Schlussendlich, wenn das InitRamFs fertig ist (testen kannst Du es z.B. mit chroot), muss dieses in den Kernel gebacken werden. Anders als eine InitRD wird das InitRamFs fest in den Kernel integriert, und liegt nicht in einer externen Datei.

Aber wie zuvor erwaehnt sollte Gentoo eigentlich in der Lage sein Dir all dies abzunehmen. Wie Du das aber veranlasst weiss ich nicht da ich mit Gentoo bislang nichts gemacht habe.


----------



## Simon1983 (5. Oktober 2007)

Hallo Dennis,

vielen Dank für deine ausführliche Antwort! Das hat mich schon mal weiter gebracht. Bei meiner weiteren Recherche bin ich, ich glaub es kaum, auf eine Anleitung gestossen die genau beschreibt, wie man Windows und Linux auf ein "Fake RAID" installiert. Komisch das ich das nicht früher entdeckt habe ....

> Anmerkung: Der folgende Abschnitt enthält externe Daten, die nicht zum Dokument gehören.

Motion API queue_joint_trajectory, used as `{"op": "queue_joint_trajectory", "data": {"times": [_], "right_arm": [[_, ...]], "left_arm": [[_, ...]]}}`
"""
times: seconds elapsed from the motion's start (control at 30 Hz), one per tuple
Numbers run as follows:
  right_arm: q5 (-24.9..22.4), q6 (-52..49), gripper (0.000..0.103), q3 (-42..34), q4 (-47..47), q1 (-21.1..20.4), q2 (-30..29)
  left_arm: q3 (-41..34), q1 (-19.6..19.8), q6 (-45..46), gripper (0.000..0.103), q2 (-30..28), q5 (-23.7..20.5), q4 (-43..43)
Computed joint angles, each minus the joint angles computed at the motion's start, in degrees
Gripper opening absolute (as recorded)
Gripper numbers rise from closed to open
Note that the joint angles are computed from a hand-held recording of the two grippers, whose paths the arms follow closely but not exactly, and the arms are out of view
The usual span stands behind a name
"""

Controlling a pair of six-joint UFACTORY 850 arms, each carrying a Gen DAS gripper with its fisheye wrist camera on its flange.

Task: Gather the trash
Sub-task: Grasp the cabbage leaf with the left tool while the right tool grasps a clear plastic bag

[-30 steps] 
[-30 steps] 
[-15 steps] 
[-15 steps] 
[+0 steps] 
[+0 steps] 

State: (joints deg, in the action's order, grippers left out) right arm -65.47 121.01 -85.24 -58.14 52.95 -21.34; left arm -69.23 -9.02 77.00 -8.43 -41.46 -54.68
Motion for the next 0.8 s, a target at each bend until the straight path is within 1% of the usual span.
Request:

HOWTO Gentoo Install on Bios Onboard RAID


Edit: Hmm wieso empfehlen die eigentlich Partition Magic zu benutze, wenn Windows bereits installiert ist und man Platz für eine kleine Boot Partition schaffen soll? Nach meinen Recherchen kann Norton Partition Magic 8.05 nicht mit Stripe Sets umgehen



> - PartitionMagic does not support volume sets, stripe sets, stripe
> sets with parity, or partitions located on disk mirror/duplex
> sets configured using Windows NT Disk Administrator. Under
> Windows 2000/XP, PartitionMagic supports standard partitions
> located on basic disk sets only.



Wie mache ich denn jetzt am besten Platz für eine Boot Partition.... bin leicht verwirrt


----------



## Dennis Wronka (6. Oktober 2007)

Mit RAID hab ich bislang viel zu wenig gemacht, daher weiss ich nicht ob es ueberhaupt moeglich ist die Groesse dessen zu veraendern. Aber wenn, dann duerfte das Stripe-Set wohl die Variante sein bei der das am einfachsten sein duerfte.

Am besten schaust Du erstmal im Setup des RAID ob es dort eine Option dafuer gibt. Wenn nicht sieht es wahrscheinlich schon schlecht aus.
Falls es eine Option gibt solltest Du anschliessend das Dateisystem verkleinern, am besten auf einen sicheren Wert unterhalb von dem was Du am Ende haben willst. Anschliessend verkleinerst Du das RAID, und vergroesserst dann das Dateisystem wieder auf volle Partitionsgroesse.

Aber wie gesagt, ich hab keine Ahnung ob es ueberhaupt moeglich ist ein RAID im Nachhinein noch zu vergroessern oder zu verkleinern.


----------